# What the task requires
Reproduce the whole listing that follows, exactly as it stands.

# Dataset
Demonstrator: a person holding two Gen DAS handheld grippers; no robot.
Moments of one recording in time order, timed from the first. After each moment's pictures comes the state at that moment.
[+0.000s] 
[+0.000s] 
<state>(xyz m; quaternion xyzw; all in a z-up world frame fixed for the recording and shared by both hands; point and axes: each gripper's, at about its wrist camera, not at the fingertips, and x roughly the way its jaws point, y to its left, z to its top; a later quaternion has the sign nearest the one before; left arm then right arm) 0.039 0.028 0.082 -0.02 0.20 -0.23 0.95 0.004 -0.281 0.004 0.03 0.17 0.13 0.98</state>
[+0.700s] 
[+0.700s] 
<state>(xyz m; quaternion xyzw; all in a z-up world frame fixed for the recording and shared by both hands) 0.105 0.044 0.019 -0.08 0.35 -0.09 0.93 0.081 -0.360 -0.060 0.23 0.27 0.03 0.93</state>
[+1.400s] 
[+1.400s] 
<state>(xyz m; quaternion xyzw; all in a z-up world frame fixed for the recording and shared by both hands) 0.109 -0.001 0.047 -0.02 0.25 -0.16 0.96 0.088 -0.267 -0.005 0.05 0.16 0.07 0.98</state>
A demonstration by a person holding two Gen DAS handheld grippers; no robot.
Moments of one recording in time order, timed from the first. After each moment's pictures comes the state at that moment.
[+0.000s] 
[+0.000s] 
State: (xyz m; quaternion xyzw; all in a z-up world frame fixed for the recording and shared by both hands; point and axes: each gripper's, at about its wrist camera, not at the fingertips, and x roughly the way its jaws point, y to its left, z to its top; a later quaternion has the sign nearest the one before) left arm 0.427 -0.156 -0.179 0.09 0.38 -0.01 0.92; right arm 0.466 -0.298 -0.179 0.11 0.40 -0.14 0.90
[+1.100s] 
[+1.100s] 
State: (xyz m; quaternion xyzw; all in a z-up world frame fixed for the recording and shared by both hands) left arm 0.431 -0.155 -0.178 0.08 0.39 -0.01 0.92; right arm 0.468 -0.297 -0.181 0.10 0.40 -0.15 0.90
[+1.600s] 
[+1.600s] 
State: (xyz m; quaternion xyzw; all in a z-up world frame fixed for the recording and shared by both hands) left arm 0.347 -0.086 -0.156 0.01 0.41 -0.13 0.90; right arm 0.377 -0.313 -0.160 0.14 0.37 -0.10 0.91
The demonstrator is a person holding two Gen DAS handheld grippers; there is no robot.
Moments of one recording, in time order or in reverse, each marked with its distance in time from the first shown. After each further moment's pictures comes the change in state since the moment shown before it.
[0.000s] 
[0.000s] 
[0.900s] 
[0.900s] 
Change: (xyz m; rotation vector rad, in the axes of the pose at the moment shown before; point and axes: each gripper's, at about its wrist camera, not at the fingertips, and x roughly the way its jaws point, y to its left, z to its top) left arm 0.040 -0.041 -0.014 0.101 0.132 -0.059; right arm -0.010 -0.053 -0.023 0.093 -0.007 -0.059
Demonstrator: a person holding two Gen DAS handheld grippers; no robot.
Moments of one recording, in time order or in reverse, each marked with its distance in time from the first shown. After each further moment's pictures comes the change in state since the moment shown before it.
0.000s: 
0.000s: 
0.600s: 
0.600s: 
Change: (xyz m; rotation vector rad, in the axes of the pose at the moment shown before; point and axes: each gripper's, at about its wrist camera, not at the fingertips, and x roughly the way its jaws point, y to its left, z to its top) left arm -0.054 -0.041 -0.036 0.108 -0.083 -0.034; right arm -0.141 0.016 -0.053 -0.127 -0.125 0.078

# Solution to the problem
Demonstrator: a person holding two Gen DAS handheld grippers; no robot.
Moments of one recording in time order, timed from the first. After each moment's pictures comes the state at that moment.
[+0.000s] 
[+0.000s] 
<state>(xyz m; quaternion xyzw; all in a z-up world frame fixed for the recording and shared by both hands; point and axes: each gripper's, at about its wrist camera, not at the fingertips, and x roughly the way its jaws point, y to its left, z to its top; a later quaternion has the sign nearest the one before; left arm then right arm) 0.039 0.028 0.082 -0.02 0.20 -0.23 0.95 0.004 -0.281 0.004 0.03 0.17 0.13 0.98</state>
[+0.700s] 
[+0.700s] 
<state>(xyz m; quaternion xyzw; all in a z-up world frame fixed for the recording and shared by both hands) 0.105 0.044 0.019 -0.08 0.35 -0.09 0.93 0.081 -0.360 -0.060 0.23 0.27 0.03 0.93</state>
[+1.400s] 
[+1.400s] 
<state>(xyz m; quaternion xyzw; all in a z-up world frame fixed for the recording and shared by both hands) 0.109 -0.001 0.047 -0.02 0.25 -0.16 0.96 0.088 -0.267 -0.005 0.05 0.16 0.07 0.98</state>
A demonstration by a person holding two Gen DAS handheld grippers; no robot.
Moments of one recording in time order, timed from the first. After each moment's pictures comes the state at that moment.
[+0.000s] 
[+0.000s] 
State: (xyz m; quaternion xyzw; all in a z-up world frame fixed for the recording and shared by both hands; point and axes: each gripper's, at about its wrist camera, not at the fingertips, and x roughly the way its jaws point, y to its left, z to its top; a later quaternion has the sign nearest the one before) left arm 0.427 -0.156 -0.179 0.09 0.38 -0.01 0.92; right arm 0.466 -0.298 -0.179 0.11 0.40 -0.14 0.90
[+1.100s] 
[+1.100s] 
State: (xyz m; quaternion xyzw; all in a z-up world frame fixed for the recording and shared by both hands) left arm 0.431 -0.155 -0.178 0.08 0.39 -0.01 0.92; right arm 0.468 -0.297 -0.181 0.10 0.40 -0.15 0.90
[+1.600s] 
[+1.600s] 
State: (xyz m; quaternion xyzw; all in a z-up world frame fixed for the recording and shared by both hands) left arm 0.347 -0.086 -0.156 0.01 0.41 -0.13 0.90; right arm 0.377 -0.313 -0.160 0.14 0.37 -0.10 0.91
The demonstrator is a person holding two Gen DAS handheld grippers; there is no robot.
Moments of one recording, in time order or in reverse, each marked with its distance in time from the first shown. After each further moment's pictures comes the change in state since the moment shown before it.
[0.000s] 
[0.000s] 
[0.900s] 
[0.900s] 
Change: (xyz m; rotation vector rad, in the axes of the pose at the moment shown before; point and axes: each gripper's, at about its wrist camera, not at the fingertips, and x roughly the way its jaws point, y to its left, z to its top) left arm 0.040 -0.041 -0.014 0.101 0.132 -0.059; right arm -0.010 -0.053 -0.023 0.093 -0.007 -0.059
Demonstrator: a person holding two Gen DAS handheld grippers; no robot.
Moments of one recording, in time order or in reverse, each marked with its distance in time from the first shown. After each further moment's pictures comes the change in state since the moment shown before it.
0.000s: 
0.000s: 
0.600s: 
0.600s: 
Change: (xyz m; rotation vector rad, in the axes of the pose at the moment shown before; point and axes: each gripper's, at about its wrist camera, not at the fingertips, and x roughly the way its jaws point, y to its left, z to its top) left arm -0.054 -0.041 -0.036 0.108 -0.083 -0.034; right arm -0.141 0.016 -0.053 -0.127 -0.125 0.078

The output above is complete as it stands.